**Aim of the task:** Set down every record below exactly as it stands, with the pictures omitted.

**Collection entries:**
= = =

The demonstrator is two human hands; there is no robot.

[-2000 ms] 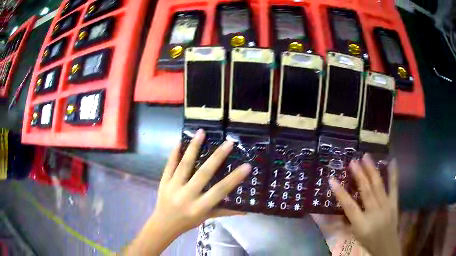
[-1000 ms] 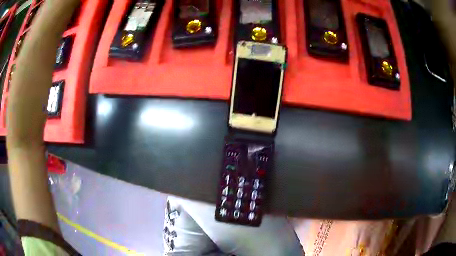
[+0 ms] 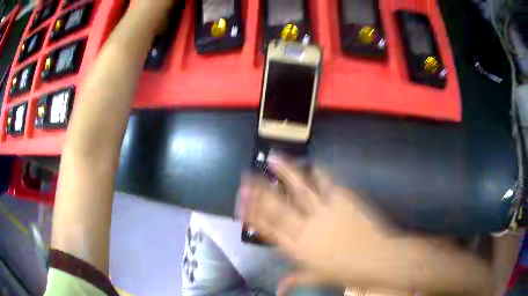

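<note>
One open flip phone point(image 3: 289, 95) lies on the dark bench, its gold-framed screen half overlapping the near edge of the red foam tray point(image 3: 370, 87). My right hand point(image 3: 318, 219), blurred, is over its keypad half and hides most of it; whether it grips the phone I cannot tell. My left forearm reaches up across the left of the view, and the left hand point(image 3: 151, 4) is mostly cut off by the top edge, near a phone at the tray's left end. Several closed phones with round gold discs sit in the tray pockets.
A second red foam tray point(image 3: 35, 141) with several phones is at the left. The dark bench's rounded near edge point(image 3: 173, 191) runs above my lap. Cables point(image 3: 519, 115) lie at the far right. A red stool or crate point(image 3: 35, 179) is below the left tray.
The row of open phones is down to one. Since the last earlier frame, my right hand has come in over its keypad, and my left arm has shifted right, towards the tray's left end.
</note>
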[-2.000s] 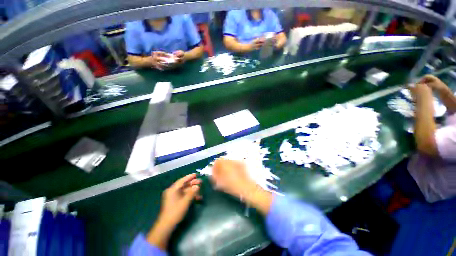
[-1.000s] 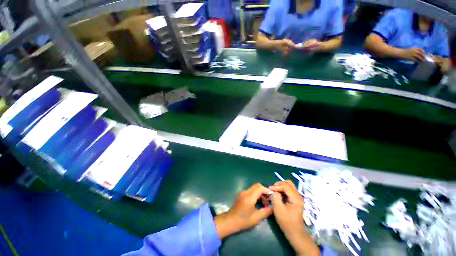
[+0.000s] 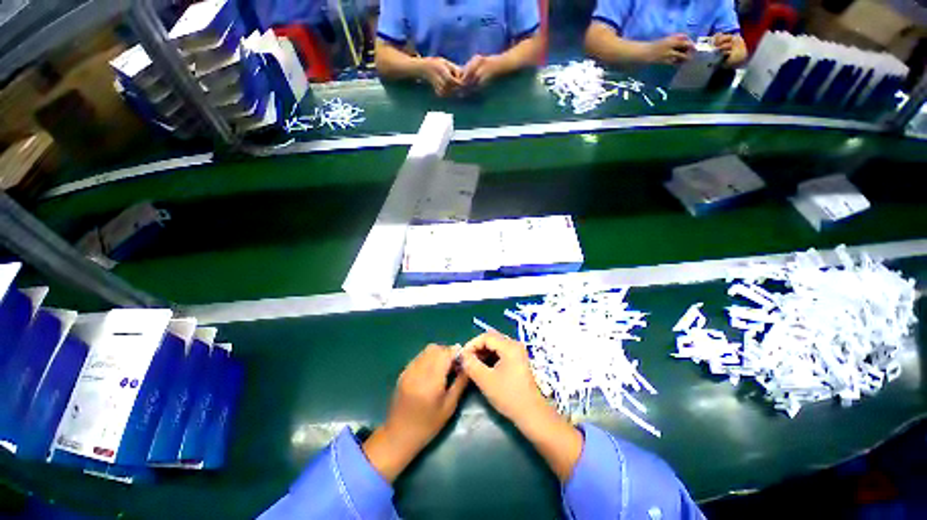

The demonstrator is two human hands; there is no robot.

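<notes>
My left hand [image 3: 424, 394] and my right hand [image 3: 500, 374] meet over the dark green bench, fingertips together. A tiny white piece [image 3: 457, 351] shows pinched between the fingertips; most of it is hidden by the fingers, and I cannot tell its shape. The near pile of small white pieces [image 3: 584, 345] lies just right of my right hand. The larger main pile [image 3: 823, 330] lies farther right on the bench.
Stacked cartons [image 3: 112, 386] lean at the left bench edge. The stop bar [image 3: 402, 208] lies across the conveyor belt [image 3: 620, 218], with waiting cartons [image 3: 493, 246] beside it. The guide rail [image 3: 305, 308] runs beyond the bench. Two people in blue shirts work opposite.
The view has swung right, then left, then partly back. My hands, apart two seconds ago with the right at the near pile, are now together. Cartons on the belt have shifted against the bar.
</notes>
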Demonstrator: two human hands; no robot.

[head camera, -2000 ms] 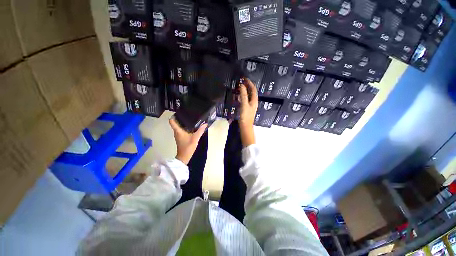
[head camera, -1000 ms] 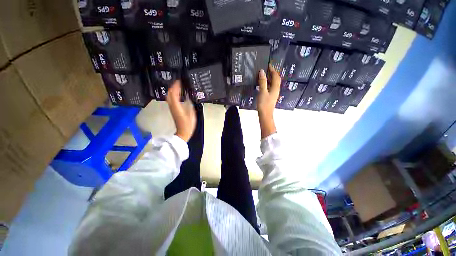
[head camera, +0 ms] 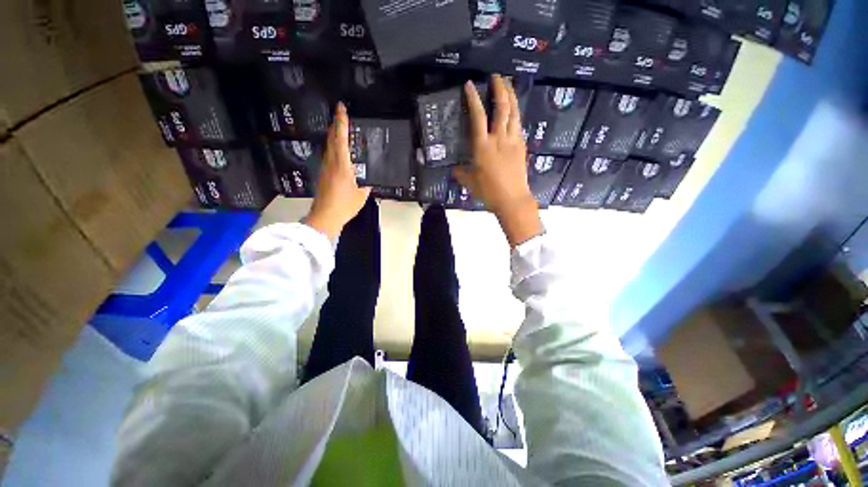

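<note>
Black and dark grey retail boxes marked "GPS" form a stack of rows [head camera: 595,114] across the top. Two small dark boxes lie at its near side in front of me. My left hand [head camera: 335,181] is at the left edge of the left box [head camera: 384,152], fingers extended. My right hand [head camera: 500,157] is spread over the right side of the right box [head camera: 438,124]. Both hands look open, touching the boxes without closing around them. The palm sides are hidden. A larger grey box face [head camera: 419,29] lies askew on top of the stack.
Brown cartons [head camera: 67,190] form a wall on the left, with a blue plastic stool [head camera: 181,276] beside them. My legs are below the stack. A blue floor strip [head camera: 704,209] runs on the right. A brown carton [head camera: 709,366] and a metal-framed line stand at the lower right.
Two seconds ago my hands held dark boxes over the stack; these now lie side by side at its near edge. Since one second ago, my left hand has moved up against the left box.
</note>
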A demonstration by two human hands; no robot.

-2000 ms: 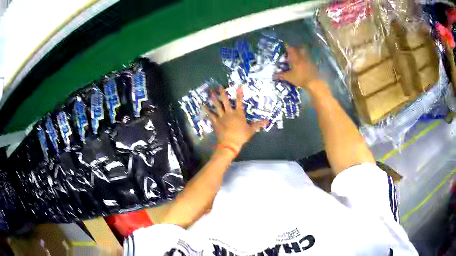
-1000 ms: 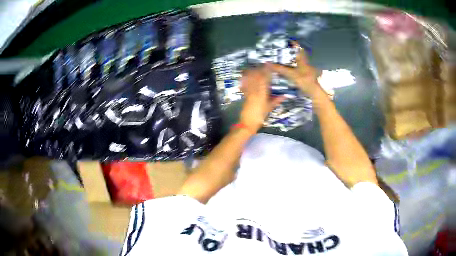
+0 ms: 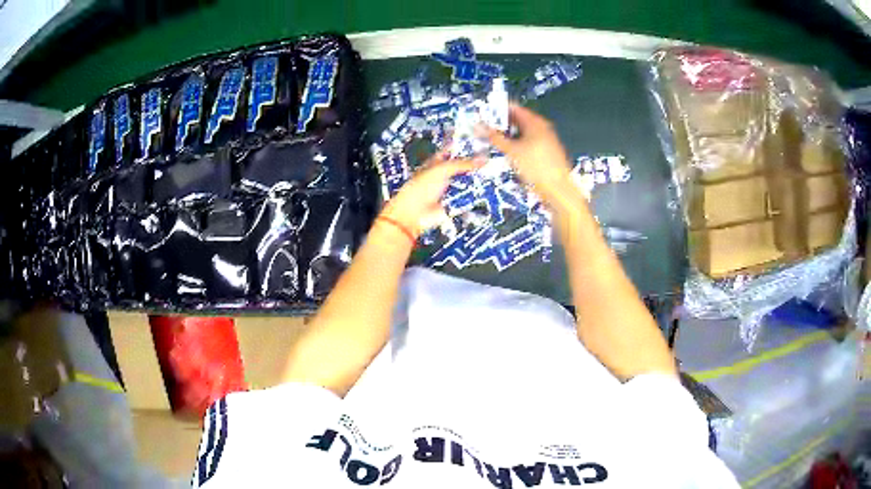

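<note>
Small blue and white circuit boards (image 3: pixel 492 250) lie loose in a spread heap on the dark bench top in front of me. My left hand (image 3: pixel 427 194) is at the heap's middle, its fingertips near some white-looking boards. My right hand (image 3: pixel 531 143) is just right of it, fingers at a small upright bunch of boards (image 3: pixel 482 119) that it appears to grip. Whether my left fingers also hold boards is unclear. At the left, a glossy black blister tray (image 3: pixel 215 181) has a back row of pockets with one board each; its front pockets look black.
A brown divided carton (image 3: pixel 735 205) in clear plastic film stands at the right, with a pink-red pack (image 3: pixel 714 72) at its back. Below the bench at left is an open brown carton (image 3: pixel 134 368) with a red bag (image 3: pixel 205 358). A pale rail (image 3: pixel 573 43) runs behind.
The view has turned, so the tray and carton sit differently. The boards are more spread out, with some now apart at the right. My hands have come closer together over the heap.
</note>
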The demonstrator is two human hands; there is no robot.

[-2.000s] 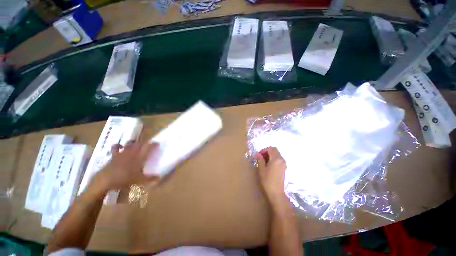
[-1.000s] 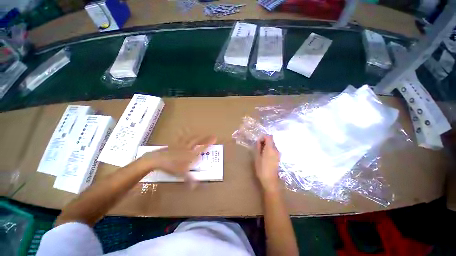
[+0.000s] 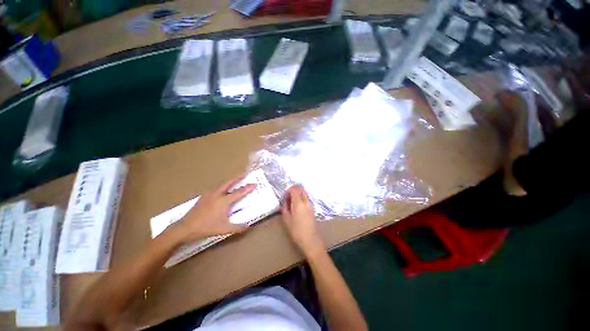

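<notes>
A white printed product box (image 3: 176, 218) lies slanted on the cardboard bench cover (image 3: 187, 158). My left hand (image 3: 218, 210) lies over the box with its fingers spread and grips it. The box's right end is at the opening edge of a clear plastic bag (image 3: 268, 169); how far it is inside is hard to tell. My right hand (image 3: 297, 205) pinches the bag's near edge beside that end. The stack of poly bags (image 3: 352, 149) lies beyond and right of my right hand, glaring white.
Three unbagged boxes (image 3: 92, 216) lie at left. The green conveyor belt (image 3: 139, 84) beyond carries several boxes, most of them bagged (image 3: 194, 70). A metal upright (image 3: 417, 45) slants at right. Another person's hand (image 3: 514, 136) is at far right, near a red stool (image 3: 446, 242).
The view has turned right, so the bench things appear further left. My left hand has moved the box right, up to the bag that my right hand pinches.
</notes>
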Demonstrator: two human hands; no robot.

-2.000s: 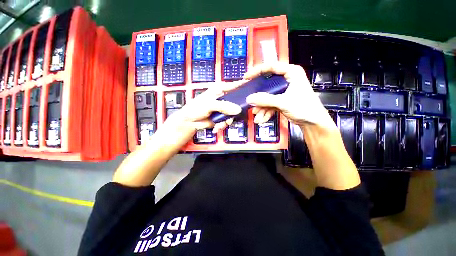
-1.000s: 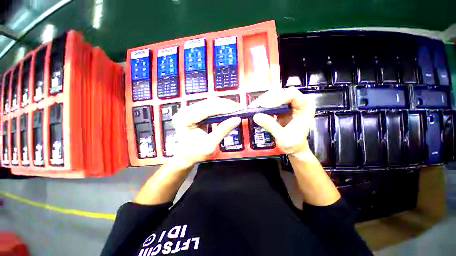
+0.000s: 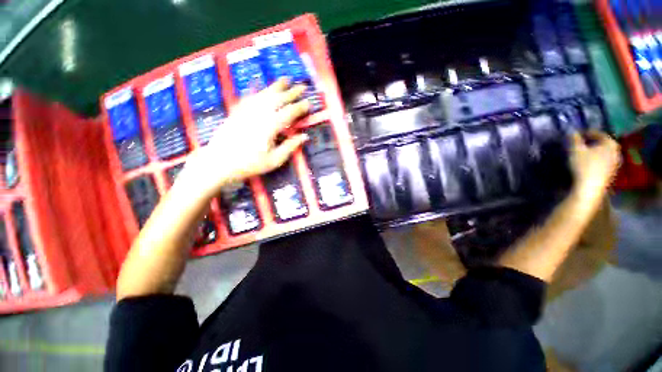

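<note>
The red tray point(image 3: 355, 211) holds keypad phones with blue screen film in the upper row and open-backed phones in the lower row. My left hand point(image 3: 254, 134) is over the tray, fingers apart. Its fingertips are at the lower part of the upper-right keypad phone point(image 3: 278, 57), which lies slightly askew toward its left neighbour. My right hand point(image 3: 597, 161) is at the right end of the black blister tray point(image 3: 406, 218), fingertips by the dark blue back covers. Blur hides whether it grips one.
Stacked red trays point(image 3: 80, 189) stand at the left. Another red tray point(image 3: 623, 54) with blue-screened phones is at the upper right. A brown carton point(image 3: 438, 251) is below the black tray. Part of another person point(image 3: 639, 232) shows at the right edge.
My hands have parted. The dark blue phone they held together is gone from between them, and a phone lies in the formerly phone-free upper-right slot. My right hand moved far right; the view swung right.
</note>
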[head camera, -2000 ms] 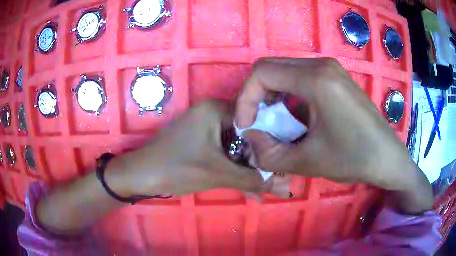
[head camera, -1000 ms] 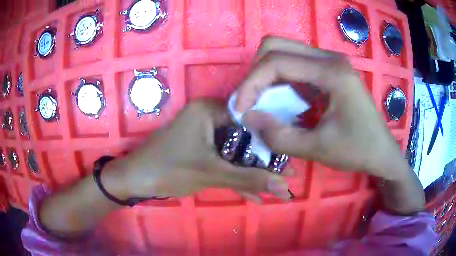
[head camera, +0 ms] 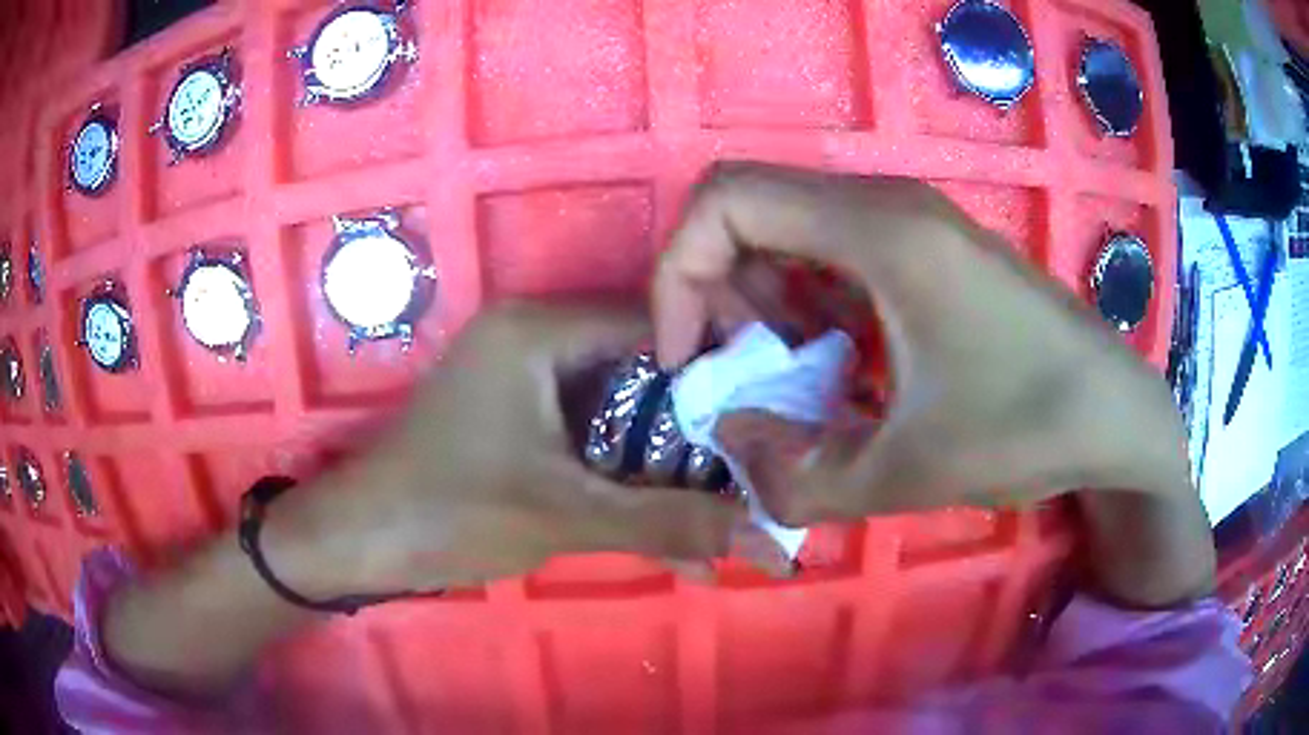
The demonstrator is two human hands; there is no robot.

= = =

**Response to this exercise:**
The demonstrator is two human hands; there is no robot.

[-2000 ms] 
[-1000 ms] 
[+0 ms] 

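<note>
One open flip phone point(image 3: 289, 95) lies on the dark bench, its gold-framed screen half overlapping the near edge of the red foam tray point(image 3: 370, 87). My right hand point(image 3: 318, 219), blurred, is over its keypad half and hides most of it; whether it grips the phone I cannot tell. My left forearm reaches up across the left of the view, and the left hand point(image 3: 151, 4) is mostly cut off by the top edge, near a phone at the tray's left end. Several closed phones with round gold discs sit in the tray pockets.
A second red foam tray point(image 3: 35, 141) with several phones is at the left. The dark bench's rounded near edge point(image 3: 173, 191) runs above my lap. Cables point(image 3: 519, 115) lie at the far right. A red stool or crate point(image 3: 35, 179) is below the left tray.
The row of open phones is down to one. Since the last earlier frame, my right hand has come in over its keypad, and my left arm has shifted right, towards the tray's left end.
</note>
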[-2.000s] 
[-1.000s] 
[+0.000s] 

The demonstrator is two human hands; there is no robot.

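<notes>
My left hand [image 3: 424, 394] and my right hand [image 3: 500, 374] meet over the dark green bench, fingertips together. A tiny white piece [image 3: 457, 351] shows pinched between the fingertips; most of it is hidden by the fingers, and I cannot tell its shape. The near pile of small white pieces [image 3: 584, 345] lies just right of my right hand. The larger main pile [image 3: 823, 330] lies farther right on the bench.
Stacked cartons [image 3: 112, 386] lean at the left bench edge. The stop bar [image 3: 402, 208] lies across the conveyor belt [image 3: 620, 218], with waiting cartons [image 3: 493, 246] beside it. The guide rail [image 3: 305, 308] runs beyond the bench. Two people in blue shirts work opposite.
The view has swung right, then left, then partly back. My hands, apart two seconds ago with the right at the near pile, are now together. Cartons on the belt have shifted against the bar.
</notes>
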Demonstrator: two human hands; no robot.

[head camera, -2000 ms] 
[head camera, -1000 ms] 
[head camera, +0 ms] 

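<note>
Black and dark grey retail boxes marked "GPS" form a stack of rows [head camera: 595,114] across the top. Two small dark boxes lie at its near side in front of me. My left hand [head camera: 335,181] is at the left edge of the left box [head camera: 384,152], fingers extended. My right hand [head camera: 500,157] is spread over the right side of the right box [head camera: 438,124]. Both hands look open, touching the boxes without closing around them. The palm sides are hidden. A larger grey box face [head camera: 419,29] lies askew on top of the stack.
Brown cartons [head camera: 67,190] form a wall on the left, with a blue plastic stool [head camera: 181,276] beside them. My legs are below the stack. A blue floor strip [head camera: 704,209] runs on the right. A brown carton [head camera: 709,366] and a metal-framed line stand at the lower right.
Two seconds ago my hands held dark boxes over the stack; these now lie side by side at its near edge. Since one second ago, my left hand has moved up against the left box.
</note>
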A demonstration by two human hands; no robot.

-2000 ms: 
-1000 ms: 
+0 ms: 

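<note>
Small blue and white circuit boards (image 3: pixel 492 250) lie loose in a spread heap on the dark bench top in front of me. My left hand (image 3: pixel 427 194) is at the heap's middle, its fingertips near some white-looking boards. My right hand (image 3: pixel 531 143) is just right of it, fingers at a small upright bunch of boards (image 3: pixel 482 119) that it appears to grip. Whether my left fingers also hold boards is unclear. At the left, a glossy black blister tray (image 3: pixel 215 181) has a back row of pockets with one board each; its front pockets look black.
A brown divided carton (image 3: pixel 735 205) in clear plastic film stands at the right, with a pink-red pack (image 3: pixel 714 72) at its back. Below the bench at left is an open brown carton (image 3: pixel 134 368) with a red bag (image 3: pixel 205 358). A pale rail (image 3: pixel 573 43) runs behind.
The view has turned, so the tray and carton sit differently. The boards are more spread out, with some now apart at the right. My hands have come closer together over the heap.
</note>
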The demonstrator is two human hands; there is no robot.

[-2.000s] 
[-1.000s] 
[+0.000s] 

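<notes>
A white printed product box (image 3: 176, 218) lies slanted on the cardboard bench cover (image 3: 187, 158). My left hand (image 3: 218, 210) lies over the box with its fingers spread and grips it. The box's right end is at the opening edge of a clear plastic bag (image 3: 268, 169); how far it is inside is hard to tell. My right hand (image 3: 297, 205) pinches the bag's near edge beside that end. The stack of poly bags (image 3: 352, 149) lies beyond and right of my right hand, glaring white.
Three unbagged boxes (image 3: 92, 216) lie at left. The green conveyor belt (image 3: 139, 84) beyond carries several boxes, most of them bagged (image 3: 194, 70). A metal upright (image 3: 417, 45) slants at right. Another person's hand (image 3: 514, 136) is at far right, near a red stool (image 3: 446, 242).
The view has turned right, so the bench things appear further left. My left hand has moved the box right, up to the bag that my right hand pinches.
</notes>
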Demonstrator: two human hands; no robot.

-2.000s: 
-1.000s: 
+0.000s: 

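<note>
The red tray point(image 3: 355, 211) holds keypad phones with blue screen film in the upper row and open-backed phones in the lower row. My left hand point(image 3: 254, 134) is over the tray, fingers apart. Its fingertips are at the lower part of the upper-right keypad phone point(image 3: 278, 57), which lies slightly askew toward its left neighbour. My right hand point(image 3: 597, 161) is at the right end of the black blister tray point(image 3: 406, 218), fingertips by the dark blue back covers. Blur hides whether it grips one.
Stacked red trays point(image 3: 80, 189) stand at the left. Another red tray point(image 3: 623, 54) with blue-screened phones is at the upper right. A brown carton point(image 3: 438, 251) is below the black tray. Part of another person point(image 3: 639, 232) shows at the right edge.
My hands have parted. The dark blue phone they held together is gone from between them, and a phone lies in the formerly phone-free upper-right slot. My right hand moved far right; the view swung right.
</note>
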[head camera, -2000 ms] 
[head camera, -1000 ms] 
[head camera, +0 ms] 
The demonstrator is two human hands; there is no robot.

This exercise is complete.